Complainant argues that Respondent registered and uses the <mystatefarmfcu.com> domain name in bad faith by attempting to attract internet users for commercial gain. Attempting to divert internet users to a resolving website of a domain name incorporating the mark of another is considered bad faith attraction for commercial gain under Policy ¶ 4(b)(iv). See Danbyg Ejendomme A/S v. lb Hansen / guerciotti, FA1504001613867 (Forum June 2, 2015) (finding that the respondent registered and used the domain name in bad faith under Policy ¶ 4(b)(iv) where the disputed domain name resolved to a website that offered both competing hyperlinks and hyperlinks unrelated to the complainant’s business).

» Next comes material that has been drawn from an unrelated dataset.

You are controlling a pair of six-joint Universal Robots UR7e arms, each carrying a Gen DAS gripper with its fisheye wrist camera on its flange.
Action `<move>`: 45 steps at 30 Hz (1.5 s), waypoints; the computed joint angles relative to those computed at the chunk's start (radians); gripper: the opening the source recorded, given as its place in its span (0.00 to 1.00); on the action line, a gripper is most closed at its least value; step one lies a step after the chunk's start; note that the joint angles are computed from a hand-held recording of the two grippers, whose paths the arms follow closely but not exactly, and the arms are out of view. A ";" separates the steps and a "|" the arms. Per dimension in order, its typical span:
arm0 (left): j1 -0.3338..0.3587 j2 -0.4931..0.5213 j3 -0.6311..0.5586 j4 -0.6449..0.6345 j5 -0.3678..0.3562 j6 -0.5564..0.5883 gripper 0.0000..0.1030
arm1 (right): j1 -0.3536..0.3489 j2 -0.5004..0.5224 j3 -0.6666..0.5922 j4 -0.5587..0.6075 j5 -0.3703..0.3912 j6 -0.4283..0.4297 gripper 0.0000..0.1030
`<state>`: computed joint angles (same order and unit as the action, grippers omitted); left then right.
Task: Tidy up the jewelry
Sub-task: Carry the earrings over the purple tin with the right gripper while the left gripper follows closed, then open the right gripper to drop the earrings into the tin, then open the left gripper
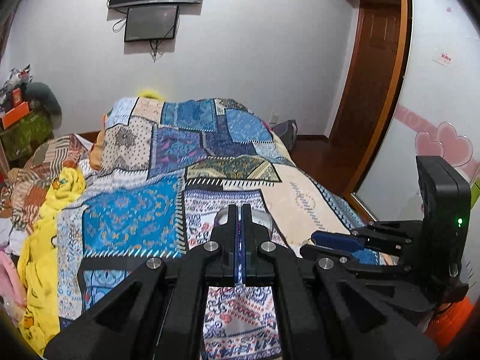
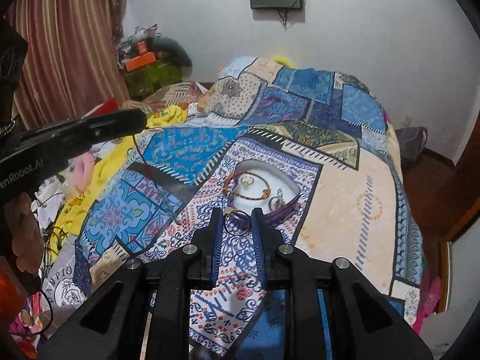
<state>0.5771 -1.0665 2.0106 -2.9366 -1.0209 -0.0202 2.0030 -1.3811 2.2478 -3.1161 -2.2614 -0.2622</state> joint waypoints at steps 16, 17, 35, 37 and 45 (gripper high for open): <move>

The record contains a screenshot of the resolving website of the <mystatefarmfcu.com> domain name, which features parked hyperlinks to similar services as Complainant’s. Thus, the Respondent registered and uses the <mystatefarmfcu.com> domain name in bad faith under Policy ¶ 4(b)(iv).

 

Complainant argues that Respondent registered the <mystatefarmfcu.com> in bad faith as it had notice of Complainant’s rights in the STATE FARM mark when it registered the domain name. Actual notice may be demonstrated under Policy ¶ 4(a)(iii) by registering a domain name with a mark that Complainant has used for a long time. See eBay, Inc v. Progressive Life Awareness Network, D2001-0068 (WIPO Mar. 16, 2001) (finding bad faith pursuant to Policy ¶ 4(b)(iv) where the respondent capitalized on the fame associated with the complainant’s EBAY mark and profited from it by diverting users seeking the complainant to the respondent’s website). Complainant argues that its longstanding use and popularity of the STATE FARM mark demonstrates that Respondent had actual notice of Complainant’s rights in the mark when it registered the <mystatefarmfcu.com> domain name. The Panel agrees and finds that Respondent registered the <mystatefarmfcu.com> domain name in bad faith under Policy ¶ 4(a)(iii).

 

The Panel finds Complainant has satisfied Policy ¶ 4(a)(iii).

 

DECISION

Having established all three elements required under the ICANN Policy, the Panel concludes that relief shall be GRANTED.

 

Accordingly, it is Ordered that the <mystatefarmfcu.com> domain name be TRANSFERRED from Respondent to Complainant.

 

 

Bruce E. Meyerson, Panelist

Dated:  September 17, 2020

 

 



[i] The <mystatefarmfcu.com> was registered on Apr. 3, 2020.